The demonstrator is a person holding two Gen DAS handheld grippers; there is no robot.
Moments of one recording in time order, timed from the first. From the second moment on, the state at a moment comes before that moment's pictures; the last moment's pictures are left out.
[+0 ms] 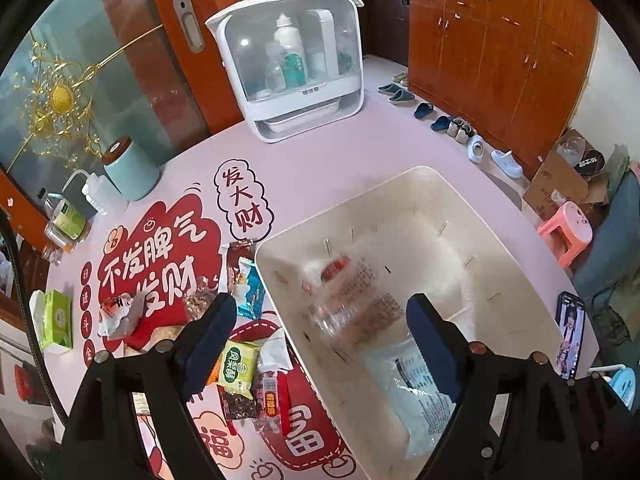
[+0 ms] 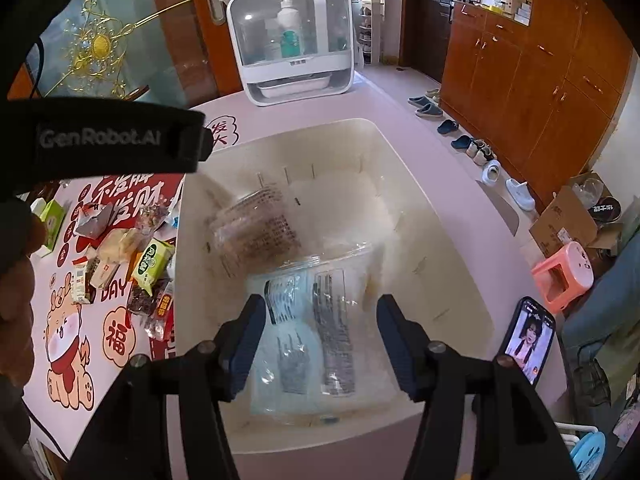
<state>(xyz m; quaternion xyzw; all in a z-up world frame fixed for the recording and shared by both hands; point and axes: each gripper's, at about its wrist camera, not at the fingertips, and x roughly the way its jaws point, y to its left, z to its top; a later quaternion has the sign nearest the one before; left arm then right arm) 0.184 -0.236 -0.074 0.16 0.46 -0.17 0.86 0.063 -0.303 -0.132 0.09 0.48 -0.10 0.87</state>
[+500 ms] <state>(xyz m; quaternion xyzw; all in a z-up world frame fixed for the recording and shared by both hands) 0.164 -0.165 -0.071 0.12 0.47 -0.14 0.87 0.064 -0.267 -0.124 0.08 0.47 -0.07 0.88</state>
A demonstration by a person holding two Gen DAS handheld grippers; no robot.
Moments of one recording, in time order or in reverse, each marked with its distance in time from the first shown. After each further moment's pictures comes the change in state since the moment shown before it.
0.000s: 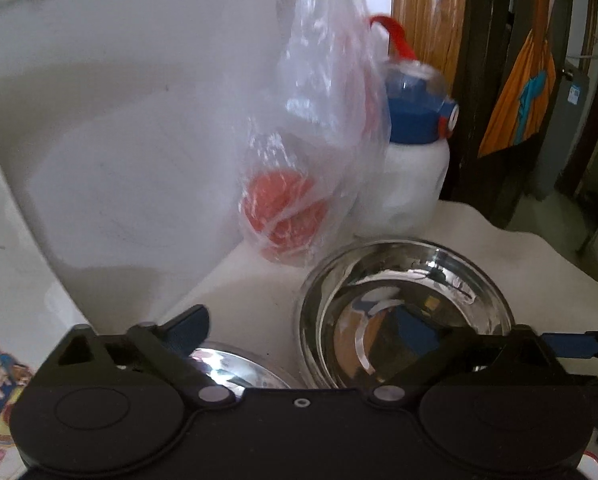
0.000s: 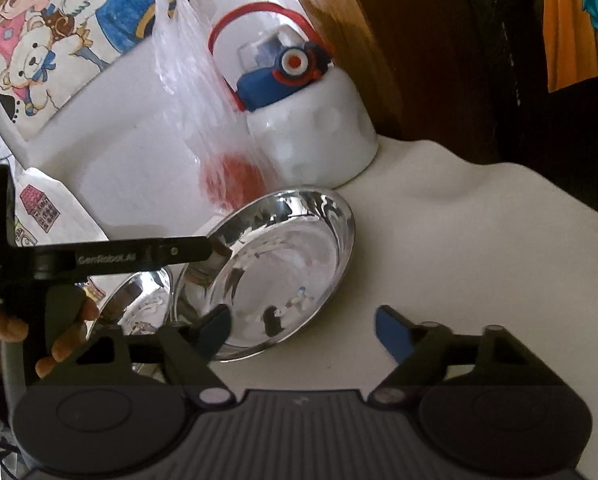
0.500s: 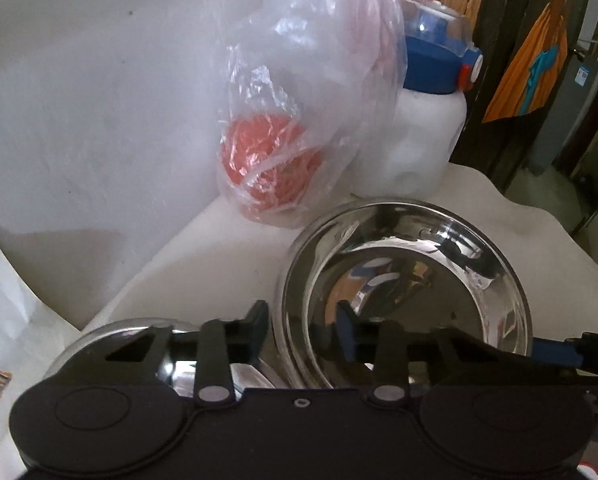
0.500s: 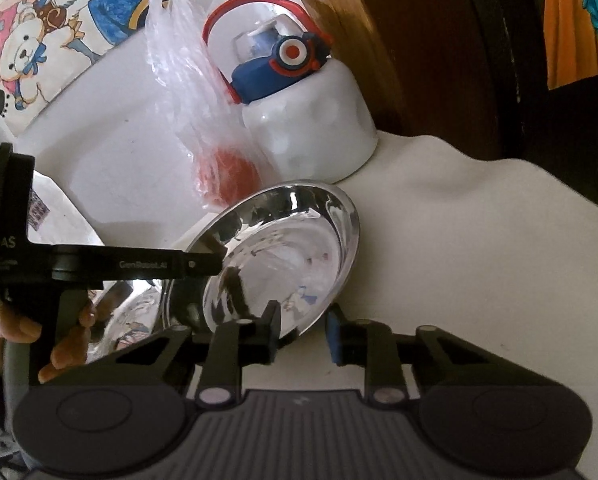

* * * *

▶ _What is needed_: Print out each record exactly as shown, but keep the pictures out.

▶ _Answer box_:
The demonstrator is a person holding two Gen DAS handheld grippers; there is no robot.
Moments of one recording in time order, timed from the first. From the second moment on, the state at a moment comes before that moment's pictures; the last moment's pictures are left out.
[+0 ms] 
[+0 ms] 
<state>(xyz m; quaternion xyzw; all in a z-up world frame fixed for the recording and shared by both hands; point and axes: each gripper's, at about its wrist camera, not at the fingertips, and x roughly the way its jaws point, y to its left, z to its top; a later quaternion has the sign nearest the one before; left arm then right arm) 0.184 -0.236 -0.074 0.16 0.46 -0.17 0.86 0.063 -0.303 -0.132 0.09 0.48 -0.10 0.87</state>
[+500 ms] <state>(xyz m; quaternion xyzw; all in a z-up world frame fixed for the recording and shared by both hands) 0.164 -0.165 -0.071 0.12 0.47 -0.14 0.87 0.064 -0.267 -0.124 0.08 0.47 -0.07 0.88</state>
A demonstration by a person holding two Gen DAS handheld grippers; no robot.
Moments of one recording, in time order or in reverse, each marked with its distance in time from the first shown. After each further moment's pictures comes the change in state since the moment shown before it.
0.000s: 
0.000s: 
0.500s: 
0.500s: 

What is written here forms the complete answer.